For this reason, we now turn to dynamic data flow testing.
Dynamic Data Flow Testing
Because data flow testing is based on a module's control flow, it assumes that the control flow is basically correct. The data flow testing process is to choose enough test cases so that:
- Every "define" is traced to each of its "uses"
- Every "use" is traced from its corresponding "define"
To do this, enumerate the paths through the module. This is done using the same approach as in control flow testing: Begin at the module's entry point, take the leftmost path through the module to its exit. Return to the beginning and vary the first branching condition. Follow that path to the exit. Return to the beginning and vary the second branching condition, then the third, and so on until all the paths are listed. Then, for every variable, create at least one test case to cover every define-use pair.
Applicability and Limitations
Data flow testing builds on and expands control flow testing techniques. As with control flow testing, it should be used for all modules of code that cannot be tested sufficiently through reviews and inspections. Its limitations are that the tester must have sufficient programming skill to understand the code, its control flow, and its variables.
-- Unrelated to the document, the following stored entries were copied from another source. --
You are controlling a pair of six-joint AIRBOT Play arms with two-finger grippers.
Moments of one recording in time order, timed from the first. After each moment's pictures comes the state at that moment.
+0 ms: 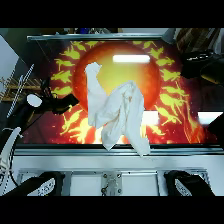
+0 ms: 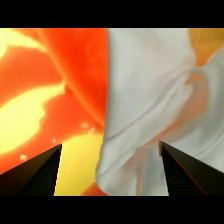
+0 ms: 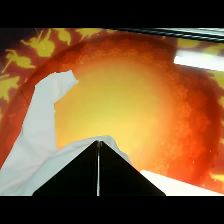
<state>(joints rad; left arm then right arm) 0.02 -1.24 0.85 0.98 -0.82 -1.60 0.09 -0.85 1.36 -1.19 0.91 1.37</state>
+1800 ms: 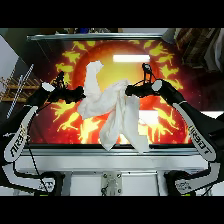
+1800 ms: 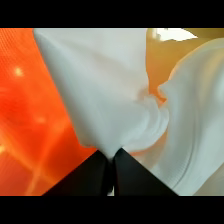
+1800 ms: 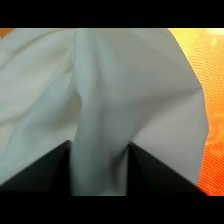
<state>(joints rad) -0.03 -1.59 1.18 0.80 -0.84 -1.45 0.24 -1.65 1.31 -0.99 0.64 1.46</state>
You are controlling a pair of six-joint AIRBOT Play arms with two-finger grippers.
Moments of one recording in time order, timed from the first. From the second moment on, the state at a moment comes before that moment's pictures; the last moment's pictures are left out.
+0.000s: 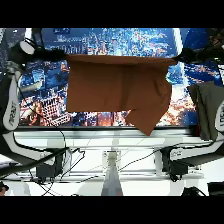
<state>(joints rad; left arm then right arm) 0.04 -1.70 1.49 1.14 -0.71 -1.22 -0.33 -1.65 1.56 -0.95 1.14 1.17</state>
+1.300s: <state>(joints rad) 0.07 -1.38 1.47 1.30 -1.30 -1.24 -0.45 -1.54 1.08 -1.24 1.48 1.23</state>
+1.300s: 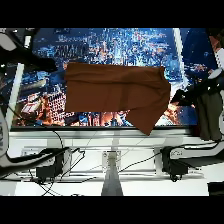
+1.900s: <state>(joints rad) 0.22 -1.17 0.93 1.30 -1.26 -1.26 -0.46 -1.39 0.61 -0.89 1.26 1.10</state>
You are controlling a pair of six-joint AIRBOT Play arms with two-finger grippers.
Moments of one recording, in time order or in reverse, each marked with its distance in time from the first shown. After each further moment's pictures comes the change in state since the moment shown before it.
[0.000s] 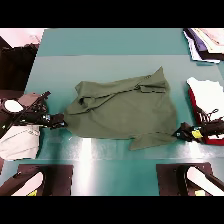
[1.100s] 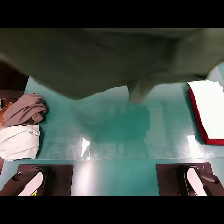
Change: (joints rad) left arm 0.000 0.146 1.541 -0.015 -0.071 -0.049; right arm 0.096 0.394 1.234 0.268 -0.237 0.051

Like control flow testing, data flow testing can be very time consuming because of all the modules, paths, and variables that comprise a system.
Summary
- A common programming mistake is referencing the value of a variable without first assigning a value to it.
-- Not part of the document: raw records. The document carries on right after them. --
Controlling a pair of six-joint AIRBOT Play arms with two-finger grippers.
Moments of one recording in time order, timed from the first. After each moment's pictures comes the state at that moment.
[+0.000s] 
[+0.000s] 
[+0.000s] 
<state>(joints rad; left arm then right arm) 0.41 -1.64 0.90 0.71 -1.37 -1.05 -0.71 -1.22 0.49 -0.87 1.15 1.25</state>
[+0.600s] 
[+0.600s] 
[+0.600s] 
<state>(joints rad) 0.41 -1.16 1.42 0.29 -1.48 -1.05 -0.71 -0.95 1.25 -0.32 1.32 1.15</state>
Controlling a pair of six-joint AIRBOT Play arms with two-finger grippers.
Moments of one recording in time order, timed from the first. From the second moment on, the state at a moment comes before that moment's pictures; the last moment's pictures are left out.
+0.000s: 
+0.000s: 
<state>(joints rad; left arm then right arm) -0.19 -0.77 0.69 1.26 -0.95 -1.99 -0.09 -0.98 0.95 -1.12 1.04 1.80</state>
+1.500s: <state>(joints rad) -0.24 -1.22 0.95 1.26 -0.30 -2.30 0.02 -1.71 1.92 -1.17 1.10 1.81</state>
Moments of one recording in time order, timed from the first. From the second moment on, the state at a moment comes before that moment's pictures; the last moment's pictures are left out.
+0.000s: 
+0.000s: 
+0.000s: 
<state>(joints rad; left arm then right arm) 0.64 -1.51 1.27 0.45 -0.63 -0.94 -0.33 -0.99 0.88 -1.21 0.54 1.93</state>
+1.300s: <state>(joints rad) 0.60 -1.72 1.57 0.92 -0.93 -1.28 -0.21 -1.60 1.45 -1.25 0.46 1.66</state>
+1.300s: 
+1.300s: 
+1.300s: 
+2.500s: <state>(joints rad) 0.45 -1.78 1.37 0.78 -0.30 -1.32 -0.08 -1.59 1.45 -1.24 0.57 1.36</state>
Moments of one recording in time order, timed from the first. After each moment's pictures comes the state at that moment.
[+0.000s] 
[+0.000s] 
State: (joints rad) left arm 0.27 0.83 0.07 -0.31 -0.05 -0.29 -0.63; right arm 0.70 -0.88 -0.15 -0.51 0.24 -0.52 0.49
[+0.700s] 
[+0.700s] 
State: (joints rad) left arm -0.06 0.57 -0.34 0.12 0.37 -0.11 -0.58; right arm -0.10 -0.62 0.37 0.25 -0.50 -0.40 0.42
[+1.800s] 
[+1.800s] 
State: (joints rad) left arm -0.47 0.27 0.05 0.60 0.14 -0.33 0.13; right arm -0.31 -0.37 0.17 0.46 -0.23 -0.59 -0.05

- A data flow graph is similar to a control flow graph in that it shows the processing flow through a module. In addition, it details the definition, use, and destruction of each of the module's variables. We will use these diagrams to verify that the define-use-kill patterns are appropriate.
- Enumerate the paths through the module. Then, for every variable, create at least one test case to cover every define-use pair.
Practice
- The following module of code computes n! (n factorial) given a value for n. Create data flow test cases covering each variable in this module. Remember, a single test case can cover a number of variables.
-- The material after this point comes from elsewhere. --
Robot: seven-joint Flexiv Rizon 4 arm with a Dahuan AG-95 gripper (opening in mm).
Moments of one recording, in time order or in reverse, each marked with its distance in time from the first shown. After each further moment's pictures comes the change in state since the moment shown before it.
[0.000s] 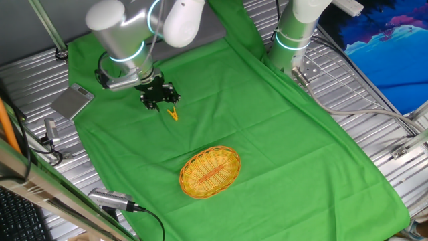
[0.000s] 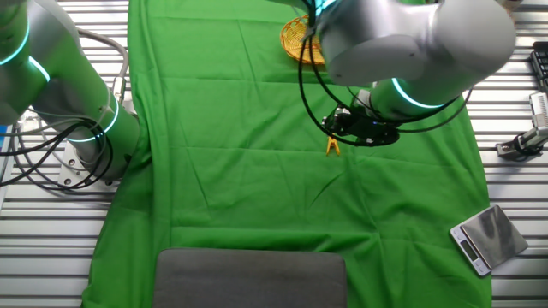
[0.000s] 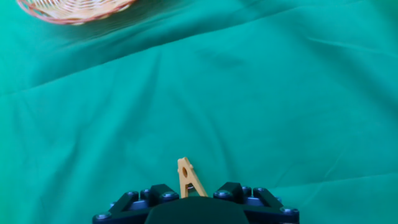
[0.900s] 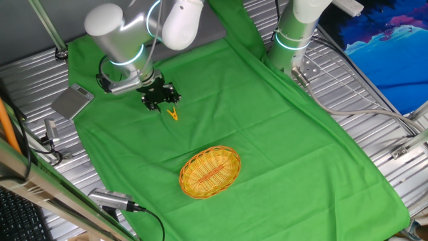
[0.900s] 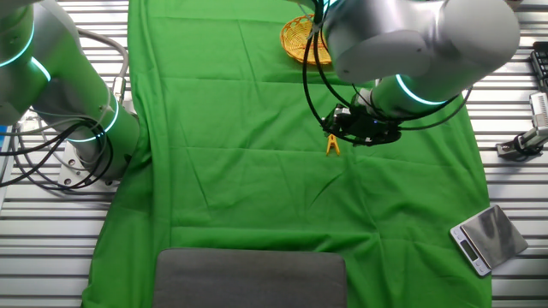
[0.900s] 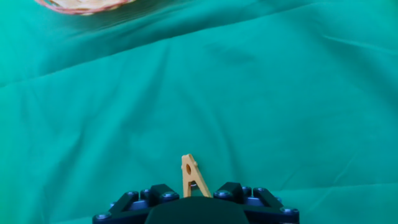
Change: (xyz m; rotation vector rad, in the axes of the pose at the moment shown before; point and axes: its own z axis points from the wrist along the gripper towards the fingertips) arm 0.004 0.000 0.011 0.006 0.015 -0.047
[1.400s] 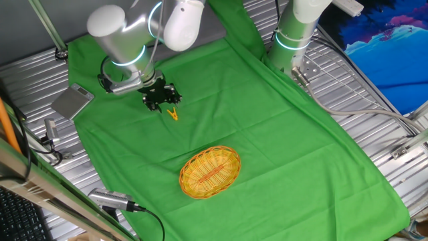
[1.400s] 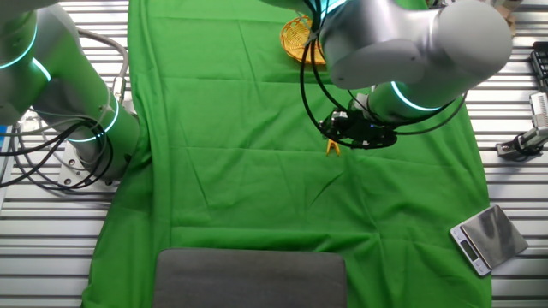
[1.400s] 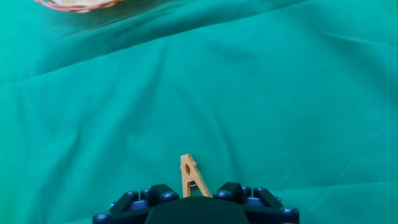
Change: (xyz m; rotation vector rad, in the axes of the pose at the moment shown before) arm 0.003 0.002 0.006 0.011 0.003 0.015
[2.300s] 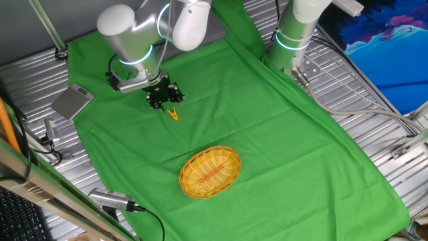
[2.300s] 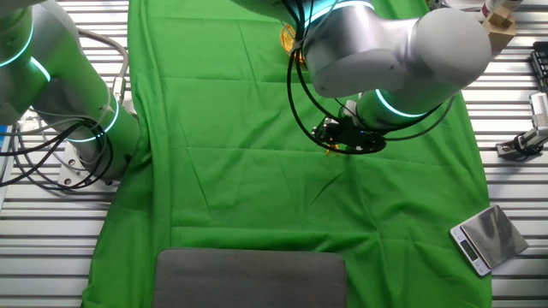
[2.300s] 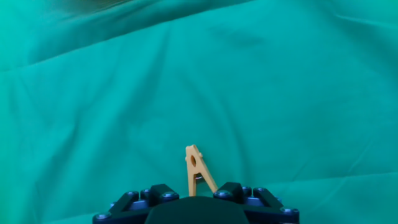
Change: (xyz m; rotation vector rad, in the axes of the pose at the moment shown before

int factorial (int n) { int answer, counter; answer = 1; counter = 1; loop: if (counter > n) return answer; answer = answer * counter; counter = counter + 1; goto loop; }
- Diagram the control flow paths and derive the data flow test cases for the following module:
int module( int selector) { int foo, bar; switch selector { case SELECT-1: foo = calc_foo_method_1(); break; case SELECT-2: foo = calc_foo_method_2(); break; case SELECT-3: foo = calc_foo_method_3(); break; } switch foo { case FOO-1: bar = calc_bar_method_1(); break; case FOO-2: bar = calc_bar_method_2(); break; } return foo/bar; }
Do you have any concerns with this code? How would you deal with them?
References
Beizer, Boris (1990). Software Testing Techniques. Van Nostrand Reinhold.
Binder, Robert V. (2000). Testing Object-Oriented Systems: Models, Patterns, and Tools. Addison-Wesley.
Marick, Brian (1995). The Craft of Software Testing: Subsystem Testing Including Object-Based and Object-Oriented Testing. Prentice-Hall.
Rapps, Sandra and Elaine J. Weyuker. "Data Flow Analysis Techniques for Test Data Selection." Sixth International Conference on Software Engineering, Tokyo, Japan, September 13–16, 1982.